Five common pitfalls for new SOX filers (and how to avoid them)

How to avoid: This is the SOX compliance version of the “measure twice, cut once” idiom. Every ounce of effort you put in on the front-end to assess and scrutinize your organizational systems, processes and risks, from top to bottom, will likely save you a pound of trouble down the road. 

• Conduct a thorough, organization-wide risk assessment. 
• Perform a comprehensive financial statement risk assessment to identify your risks of material misstatements to the financial statements and map key control objectives and activities to address those risks. 
• Seek and obtain risk insights from a broad spectrum of stakeholders and ensure all perspectives are given proper consideration. 
• Confirm significant financial reporting elements, relevant assertions and control objectives. 
• Ensure an understanding of transaction flows from initiation, authorization, processing and recording/reporting, and confirm source risks of material misstatements within the transaction flows. 
• Identify significant Information Technology (IT) applications and systems that facilitate the transaction flows (including back-end IT systems that many end users do not interact with) and the relevant controls within those IT applications and systems. 

Quite simply, if you don’t know which risks you face, you can’t establish the proper controls to address and mitigate those risks. 

*For more detailed information about these steps — and a sample timeline — explore our SOX readiness roadmap on pages 4-5 of the brochure linked below. 

How to avoid: A good rule of thumb, when it comes to establishing your organization’s set of internal controls over financial reporting (ICFR), is to pursue quality over quantity (not that you must choose one over the other). But just because you have ample control sets across your organization does not mean those controls are well-designed and well-targeted to mitigate your risks of material misstatements to the financial statements. As you establish an appropriate internal controls framework for your SOX compliance initiatives, and as you begin to assign specific control owners, it is crucial to ensure the controls you are implementing are, in fact, addressing the risks you identified in the previous step by conducting in-depth, end-to-end process walkthroughs and control design workshops to fully understand and define the key activities intended to be executed by the control owner for each key control. 

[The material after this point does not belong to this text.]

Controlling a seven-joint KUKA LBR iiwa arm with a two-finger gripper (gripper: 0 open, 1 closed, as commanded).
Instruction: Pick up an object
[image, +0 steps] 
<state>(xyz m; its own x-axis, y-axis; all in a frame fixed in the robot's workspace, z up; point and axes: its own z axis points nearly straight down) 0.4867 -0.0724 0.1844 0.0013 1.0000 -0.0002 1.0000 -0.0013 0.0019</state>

And lastly, be sure to document your current processes and controls in ample detail to ensure consistency in operation and to minimize atrophy over time. This can be accomplished by utilizing risk and control matrices, process narratives and process flowcharts. When you are complying with SOX requirements, documentation is critical. 

How to avoid: Tying into pitfall #1 above, it is imperative that clear communication and education extends throughout your entire organization — especially to your control owners. Establish training programs for control owners to educate them on the importance of internal controls, the specifics of their roles and responsibilities and the organization-wide expectations to support the internal control environment through the proper execution of internal controls. Explain the criticality of thorough documentation and document retention and include education around change management and version control of key reports. 

Providing continuous education around key trends to incorporate into the internal controls framework and further supporting an ongoing understanding of what could go wrong in each process will help identify risks to the financial statements and promote a robust internal controls environment throughout the organization.  

How to avoid: Assuming your risk assessment, control framework and documentation processes are firmly in place, the worst thing you could do is … nothing. Especially early on, it is best to view your control environment — and its subsequent documentation — as evolving. This is not a “once complete, always complete” effort. Instead, you should constantly utilize your documentation to test, review and evaluate the effectiveness of your control framework to support continuous monitoring and evaluation of your control environment. 

Through constant and ongoing evaluation, you can identify potential new risks or control gaps, design and implement more effective controls, verify the efficacy of your current control framework and more. You can better design, review, approve and implement final solutions for control deficiencies. You can validate that the controls within the established framework are designed and operating as intended. You can identify opportunities for efficiency in your control environment. You can communicate documented progress and key results to control owners, managers, executive leadership, external auditors and beyond.